THE TASK ▸ Each record below needs to be written out exactly as it appears.

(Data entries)
_ _ _ _ _ _ _

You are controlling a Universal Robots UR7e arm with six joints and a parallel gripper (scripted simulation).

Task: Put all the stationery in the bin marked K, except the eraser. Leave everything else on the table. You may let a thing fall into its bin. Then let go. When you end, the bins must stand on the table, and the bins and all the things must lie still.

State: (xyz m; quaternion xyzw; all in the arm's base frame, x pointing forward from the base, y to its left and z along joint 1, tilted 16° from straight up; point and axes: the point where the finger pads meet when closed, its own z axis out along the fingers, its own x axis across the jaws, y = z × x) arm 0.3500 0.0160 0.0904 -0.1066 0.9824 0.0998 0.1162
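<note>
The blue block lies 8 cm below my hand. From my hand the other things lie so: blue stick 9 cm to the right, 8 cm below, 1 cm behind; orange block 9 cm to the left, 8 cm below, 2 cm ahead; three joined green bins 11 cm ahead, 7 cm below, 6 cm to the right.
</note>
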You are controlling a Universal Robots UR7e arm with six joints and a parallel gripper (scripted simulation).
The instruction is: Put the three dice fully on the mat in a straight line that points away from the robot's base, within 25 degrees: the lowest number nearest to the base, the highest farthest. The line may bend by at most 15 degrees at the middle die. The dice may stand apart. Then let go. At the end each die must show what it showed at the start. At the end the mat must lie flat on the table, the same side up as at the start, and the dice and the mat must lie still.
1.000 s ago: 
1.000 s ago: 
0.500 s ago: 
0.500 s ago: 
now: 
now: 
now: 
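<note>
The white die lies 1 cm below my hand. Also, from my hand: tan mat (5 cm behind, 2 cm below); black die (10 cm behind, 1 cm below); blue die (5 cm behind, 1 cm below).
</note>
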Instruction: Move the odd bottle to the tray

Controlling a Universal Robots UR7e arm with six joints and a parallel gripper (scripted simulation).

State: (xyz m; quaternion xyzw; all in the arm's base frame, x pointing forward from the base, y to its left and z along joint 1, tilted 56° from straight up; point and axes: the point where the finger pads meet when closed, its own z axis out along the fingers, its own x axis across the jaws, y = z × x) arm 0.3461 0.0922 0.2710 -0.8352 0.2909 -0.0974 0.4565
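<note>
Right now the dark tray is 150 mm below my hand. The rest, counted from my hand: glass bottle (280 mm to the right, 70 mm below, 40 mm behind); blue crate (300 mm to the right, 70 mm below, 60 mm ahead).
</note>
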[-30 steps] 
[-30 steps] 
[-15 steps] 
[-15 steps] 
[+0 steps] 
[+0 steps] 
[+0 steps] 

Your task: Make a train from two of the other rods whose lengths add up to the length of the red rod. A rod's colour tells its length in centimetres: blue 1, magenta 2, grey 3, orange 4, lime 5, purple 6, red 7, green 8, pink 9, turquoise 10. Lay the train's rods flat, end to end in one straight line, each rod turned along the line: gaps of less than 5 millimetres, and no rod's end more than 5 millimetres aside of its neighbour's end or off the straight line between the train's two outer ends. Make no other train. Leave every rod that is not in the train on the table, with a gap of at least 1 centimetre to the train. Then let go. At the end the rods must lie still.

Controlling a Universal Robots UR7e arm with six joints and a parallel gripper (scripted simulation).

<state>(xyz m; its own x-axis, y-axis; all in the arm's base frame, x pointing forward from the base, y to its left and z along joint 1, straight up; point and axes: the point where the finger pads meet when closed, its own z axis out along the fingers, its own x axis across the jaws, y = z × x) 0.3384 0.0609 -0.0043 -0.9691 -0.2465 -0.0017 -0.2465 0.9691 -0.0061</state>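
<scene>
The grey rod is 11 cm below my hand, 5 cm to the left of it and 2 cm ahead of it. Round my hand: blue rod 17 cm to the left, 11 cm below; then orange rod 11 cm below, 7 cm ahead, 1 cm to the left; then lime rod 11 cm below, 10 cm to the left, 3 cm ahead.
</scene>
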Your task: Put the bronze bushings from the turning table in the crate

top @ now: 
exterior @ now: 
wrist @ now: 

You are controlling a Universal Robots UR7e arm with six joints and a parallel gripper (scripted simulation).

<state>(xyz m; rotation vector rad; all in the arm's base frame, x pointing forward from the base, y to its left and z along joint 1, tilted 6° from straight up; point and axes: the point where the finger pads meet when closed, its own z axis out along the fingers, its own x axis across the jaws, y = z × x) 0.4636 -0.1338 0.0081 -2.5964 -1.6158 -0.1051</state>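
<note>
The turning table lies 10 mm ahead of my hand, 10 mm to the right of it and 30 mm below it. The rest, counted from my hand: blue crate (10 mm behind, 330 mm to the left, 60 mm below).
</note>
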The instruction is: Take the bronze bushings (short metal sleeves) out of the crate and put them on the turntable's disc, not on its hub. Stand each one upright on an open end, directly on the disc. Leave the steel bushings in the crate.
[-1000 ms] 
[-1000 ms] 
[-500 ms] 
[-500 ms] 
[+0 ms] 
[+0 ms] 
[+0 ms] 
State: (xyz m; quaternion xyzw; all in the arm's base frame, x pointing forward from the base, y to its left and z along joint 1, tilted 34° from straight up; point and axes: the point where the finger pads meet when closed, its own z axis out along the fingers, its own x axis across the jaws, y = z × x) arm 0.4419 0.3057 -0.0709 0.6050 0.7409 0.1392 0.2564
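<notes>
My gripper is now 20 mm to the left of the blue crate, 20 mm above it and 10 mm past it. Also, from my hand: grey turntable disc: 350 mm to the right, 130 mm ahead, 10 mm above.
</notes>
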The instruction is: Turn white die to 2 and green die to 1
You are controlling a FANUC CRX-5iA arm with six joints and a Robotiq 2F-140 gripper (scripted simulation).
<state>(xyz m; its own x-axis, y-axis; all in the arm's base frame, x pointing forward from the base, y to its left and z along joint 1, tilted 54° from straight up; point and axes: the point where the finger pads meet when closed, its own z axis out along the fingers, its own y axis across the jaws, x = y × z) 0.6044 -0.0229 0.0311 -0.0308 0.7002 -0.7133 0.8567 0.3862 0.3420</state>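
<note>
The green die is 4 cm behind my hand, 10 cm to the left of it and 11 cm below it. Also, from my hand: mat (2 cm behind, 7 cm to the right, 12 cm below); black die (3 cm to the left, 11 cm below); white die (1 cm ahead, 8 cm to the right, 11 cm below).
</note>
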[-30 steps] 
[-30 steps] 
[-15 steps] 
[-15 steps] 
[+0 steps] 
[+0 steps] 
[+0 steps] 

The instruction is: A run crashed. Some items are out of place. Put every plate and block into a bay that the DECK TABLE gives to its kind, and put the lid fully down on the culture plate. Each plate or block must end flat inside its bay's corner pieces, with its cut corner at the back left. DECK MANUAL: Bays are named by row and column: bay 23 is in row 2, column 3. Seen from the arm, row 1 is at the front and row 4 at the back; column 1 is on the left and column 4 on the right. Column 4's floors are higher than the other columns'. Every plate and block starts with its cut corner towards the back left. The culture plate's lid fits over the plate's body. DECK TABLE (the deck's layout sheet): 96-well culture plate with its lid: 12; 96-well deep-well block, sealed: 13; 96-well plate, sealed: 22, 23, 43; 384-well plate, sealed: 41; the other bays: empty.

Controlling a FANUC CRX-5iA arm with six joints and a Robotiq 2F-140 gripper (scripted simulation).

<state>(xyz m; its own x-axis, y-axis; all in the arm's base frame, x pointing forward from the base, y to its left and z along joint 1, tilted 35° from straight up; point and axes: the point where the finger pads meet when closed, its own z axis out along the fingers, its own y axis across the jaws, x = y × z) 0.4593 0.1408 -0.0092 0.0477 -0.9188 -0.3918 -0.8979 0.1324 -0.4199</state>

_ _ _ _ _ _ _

EXERCISE OUTPUT ▸
You are controlling a Universal Robots UR7e arm with six joints and a parallel gripper (scripted simulation).

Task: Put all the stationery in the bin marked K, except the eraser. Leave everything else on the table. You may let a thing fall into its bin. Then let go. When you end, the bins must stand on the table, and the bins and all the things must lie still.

State: (xyz m; quaternion xyzw; all in the arm's base frame, x pointing forward from the base, y to its left and z along joint 1, tilted 16° from straight up; point and axes: the point where the finger pads meet when closed, its own z axis out along the fingers, its own x axis across the jaws, y = z × x) arm 0.3500 0.0160 0.0904 -0.1066 0.9824 0.0998 0.1162
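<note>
The blue block lies 8 cm below my hand. From my hand the other things lie so: blue stick 9 cm to the right, 8 cm below, 1 cm behind; orange block 9 cm to the left, 8 cm below, 2 cm ahead; three joined green bins 11 cm ahead, 7 cm below, 6 cm to the right.
</note>
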You are controlling a Universal Robots UR7e arm with six joints and a parallel gripper (scripted simulation).
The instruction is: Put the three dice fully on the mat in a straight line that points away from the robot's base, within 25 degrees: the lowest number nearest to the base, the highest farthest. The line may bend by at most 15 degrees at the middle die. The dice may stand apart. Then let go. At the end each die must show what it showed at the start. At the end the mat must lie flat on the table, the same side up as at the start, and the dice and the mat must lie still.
1.000 s ago: 
1.000 s ago: 
0.500 s ago: 
0.500 s ago: 
now: 
now: 
now: 
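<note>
The white die lies 1 cm below my hand. Also, from my hand: tan mat (5 cm behind, 2 cm below); black die (10 cm behind, 1 cm below); blue die (5 cm behind, 1 cm below).
</note>
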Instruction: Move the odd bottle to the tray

Controlling a Universal Robots UR7e arm with six joints and a parallel gripper (scripted simulation).

State: (xyz m; quaternion xyzw; all in the arm's base frame, x pointing forward from the base, y to its left and z along joint 1, tilted 56° from straight up; point and axes: the point where the finger pads meet when closed, its own z axis out along the fingers, its own x axis across the jaws, y = z × x) arm 0.3461 0.0922 0.2710 -0.8352 0.2909 -0.0974 0.4565
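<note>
Right now the dark tray is 150 mm below my hand. The rest, counted from my hand: glass bottle (280 mm to the right, 70 mm below, 40 mm behind); blue crate (300 mm to the right, 70 mm below, 60 mm ahead).
</note>
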[-30 steps] 
[-30 steps] 
[-15 steps] 
[-15 steps] 
[+0 steps] 
[+0 steps] 
[+0 steps] 

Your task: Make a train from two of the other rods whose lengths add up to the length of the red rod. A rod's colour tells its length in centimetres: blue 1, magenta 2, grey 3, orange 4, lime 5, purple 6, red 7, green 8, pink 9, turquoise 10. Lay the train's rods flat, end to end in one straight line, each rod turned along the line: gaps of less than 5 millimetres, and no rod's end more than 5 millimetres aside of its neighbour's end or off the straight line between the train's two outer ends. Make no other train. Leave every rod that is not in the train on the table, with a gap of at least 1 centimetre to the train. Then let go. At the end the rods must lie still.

Controlling a Universal Robots UR7e arm with six joints and a parallel gripper (scripted simulation).

<state>(xyz m; its own x-axis, y-axis; all in the arm's base frame, x pointing forward from the base, y to its left and z along joint 1, straight up; point and axes: the point where the finger pads meet when closed, its own z axis out along the fingers, its own x axis across the jaws, y = z × x) 0.3384 0.0609 -0.0043 -0.9691 -0.2465 -0.0017 -0.2465 0.9691 -0.0061</state>
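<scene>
The grey rod is 11 cm below my hand, 5 cm to the left of it and 2 cm ahead of it. Round my hand: blue rod 17 cm to the left, 11 cm below; then orange rod 11 cm below, 7 cm ahead, 1 cm to the left; then lime rod 11 cm below, 10 cm to the left, 3 cm ahead.
</scene>
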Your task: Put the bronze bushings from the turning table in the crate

top @ now: 
exterior @ now: 
wrist @ now: 

You are controlling a Universal Robots UR7e arm with six joints and a parallel gripper (scripted simulation).

<state>(xyz m; rotation vector rad; all in the arm's base frame, x pointing forward from the base, y to its left and z along joint 1, tilted 6° from straight up; point and axes: the point where the finger pads meet when closed, its own z axis out along the fingers, its own x axis across the jaws, y = z × x) 0.4636 -0.1338 0.0081 -2.5964 -1.6158 -0.1051</state>
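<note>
The turning table lies 10 mm ahead of my hand, 10 mm to the right of it and 30 mm below it. The rest, counted from my hand: blue crate (10 mm behind, 330 mm to the left, 60 mm below).
</note>
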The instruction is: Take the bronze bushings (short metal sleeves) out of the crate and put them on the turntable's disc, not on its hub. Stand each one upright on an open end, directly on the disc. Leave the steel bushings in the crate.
[-1000 ms] 
[-1000 ms] 
[-500 ms] 
[-500 ms] 
[+0 ms] 
[+0 ms] 
[+0 ms] 
State: (xyz m; quaternion xyzw; all in the arm's base frame, x pointing forward from the base, y to its left and z along joint 1, tilted 34° from straight up; point and axes: the point where the finger pads meet when closed, its own z axis out along the fingers, its own x axis across the jaws, y = z × x) arm 0.4419 0.3057 -0.0709 0.6050 0.7409 0.1392 0.2564
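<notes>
My gripper is now 20 mm to the left of the blue crate, 20 mm above it and 10 mm past it. Also, from my hand: grey turntable disc: 350 mm to the right, 130 mm ahead, 10 mm above.
</notes>
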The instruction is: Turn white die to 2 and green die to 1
You are controlling a FANUC CRX-5iA arm with six joints and a Robotiq 2F-140 gripper (scripted simulation).
<state>(xyz m; its own x-axis, y-axis; all in the arm's base frame, x pointing forward from the base, y to its left and z along joint 1, tilted 54° from straight up; point and axes: the point where the finger pads meet when closed, its own z axis out along the fingers, its own y axis across the jaws, x = y × z) 0.6044 -0.0229 0.0311 -0.0308 0.7002 -0.7133 0.8567 0.3862 0.3420</state>
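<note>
The green die is 4 cm behind my hand, 10 cm to the left of it and 11 cm below it. Also, from my hand: mat (2 cm behind, 7 cm to the right, 12 cm below); black die (3 cm to the left, 11 cm below); white die (1 cm ahead, 8 cm to the right, 11 cm below).
</note>
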[-30 steps] 
[-30 steps] 
[-15 steps] 
[-15 steps] 
[+0 steps] 
[+0 steps] 
[+0 steps] 

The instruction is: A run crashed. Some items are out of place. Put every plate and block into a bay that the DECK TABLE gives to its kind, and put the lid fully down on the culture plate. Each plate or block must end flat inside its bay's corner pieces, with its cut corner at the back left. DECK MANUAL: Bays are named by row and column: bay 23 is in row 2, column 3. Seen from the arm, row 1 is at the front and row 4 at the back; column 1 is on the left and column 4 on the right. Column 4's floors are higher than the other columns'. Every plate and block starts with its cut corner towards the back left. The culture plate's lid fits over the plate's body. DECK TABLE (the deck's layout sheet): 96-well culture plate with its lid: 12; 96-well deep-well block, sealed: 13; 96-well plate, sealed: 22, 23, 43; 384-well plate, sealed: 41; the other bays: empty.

Controlling a FANUC CRX-5iA arm with six joints and a Robotiq 2F-140 gripper (scripted simulation).

<state>(xyz m; its own x-axis, y-axis; all in the arm's base frame, x pointing forward from the base, y to its left and z along joint 1, tilted 35° from straight up; point and axes: the point where the finger pads meet when closed, its own z axis out along the fingers, its own y axis across the jaws, x = y × z) 0.4593 0.1408 -0.0092 0.0477 -0.9188 -0.3918 -0.8979 0.1324 -0.4199</state>

The answer given above is complete as it stands.